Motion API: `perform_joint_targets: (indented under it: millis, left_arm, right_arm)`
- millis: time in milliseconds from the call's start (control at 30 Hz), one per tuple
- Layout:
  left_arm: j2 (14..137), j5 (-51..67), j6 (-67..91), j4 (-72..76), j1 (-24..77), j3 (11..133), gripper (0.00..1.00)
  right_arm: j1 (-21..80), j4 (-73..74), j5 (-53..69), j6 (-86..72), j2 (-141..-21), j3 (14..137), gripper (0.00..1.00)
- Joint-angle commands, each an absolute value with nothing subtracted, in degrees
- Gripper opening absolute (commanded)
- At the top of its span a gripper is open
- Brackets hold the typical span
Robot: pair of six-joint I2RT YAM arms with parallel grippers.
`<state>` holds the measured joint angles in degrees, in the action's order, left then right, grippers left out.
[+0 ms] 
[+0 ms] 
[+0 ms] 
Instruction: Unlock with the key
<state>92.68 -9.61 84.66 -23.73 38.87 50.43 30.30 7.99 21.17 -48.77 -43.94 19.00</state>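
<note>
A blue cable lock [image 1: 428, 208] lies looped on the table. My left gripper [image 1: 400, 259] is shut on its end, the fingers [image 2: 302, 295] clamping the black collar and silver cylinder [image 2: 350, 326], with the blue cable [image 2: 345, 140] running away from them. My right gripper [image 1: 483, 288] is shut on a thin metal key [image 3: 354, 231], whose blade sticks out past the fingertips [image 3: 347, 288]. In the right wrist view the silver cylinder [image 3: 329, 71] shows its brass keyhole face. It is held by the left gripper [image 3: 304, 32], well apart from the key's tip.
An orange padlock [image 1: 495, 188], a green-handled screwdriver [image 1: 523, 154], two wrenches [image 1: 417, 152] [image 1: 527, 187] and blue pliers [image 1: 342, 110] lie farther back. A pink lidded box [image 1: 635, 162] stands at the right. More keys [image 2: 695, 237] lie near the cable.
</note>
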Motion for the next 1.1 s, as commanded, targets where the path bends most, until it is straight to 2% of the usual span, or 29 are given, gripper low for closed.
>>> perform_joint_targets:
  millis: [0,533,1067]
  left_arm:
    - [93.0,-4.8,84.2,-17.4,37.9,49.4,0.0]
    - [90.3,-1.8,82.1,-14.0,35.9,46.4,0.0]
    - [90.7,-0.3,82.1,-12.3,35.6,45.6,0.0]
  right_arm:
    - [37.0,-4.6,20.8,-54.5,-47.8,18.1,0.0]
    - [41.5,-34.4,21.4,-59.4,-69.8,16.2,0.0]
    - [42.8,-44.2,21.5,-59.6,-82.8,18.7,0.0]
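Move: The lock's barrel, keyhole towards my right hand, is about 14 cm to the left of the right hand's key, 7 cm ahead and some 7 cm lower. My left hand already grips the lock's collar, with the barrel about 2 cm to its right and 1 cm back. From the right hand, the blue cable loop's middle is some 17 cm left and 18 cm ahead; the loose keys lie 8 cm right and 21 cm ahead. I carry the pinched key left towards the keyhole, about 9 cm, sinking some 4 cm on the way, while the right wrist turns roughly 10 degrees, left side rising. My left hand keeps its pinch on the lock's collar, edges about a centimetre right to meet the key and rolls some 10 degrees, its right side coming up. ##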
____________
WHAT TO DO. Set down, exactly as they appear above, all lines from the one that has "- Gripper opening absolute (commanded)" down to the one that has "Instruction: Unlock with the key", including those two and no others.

RESPONSE AREA.
- Gripper opening absolute (commanded)
- At the top of its span a gripper is open
- Brackets hold the typical span
Robot: pair of six-joint I2RT YAM arms with parallel grippers.
`<state>` holds the measured joint angles in degrees, in the action's order, left then right, grippers left out.
[+0 ms] 
[+0 ms] 
[+0 ms] 
Instruction: Unlock with the key

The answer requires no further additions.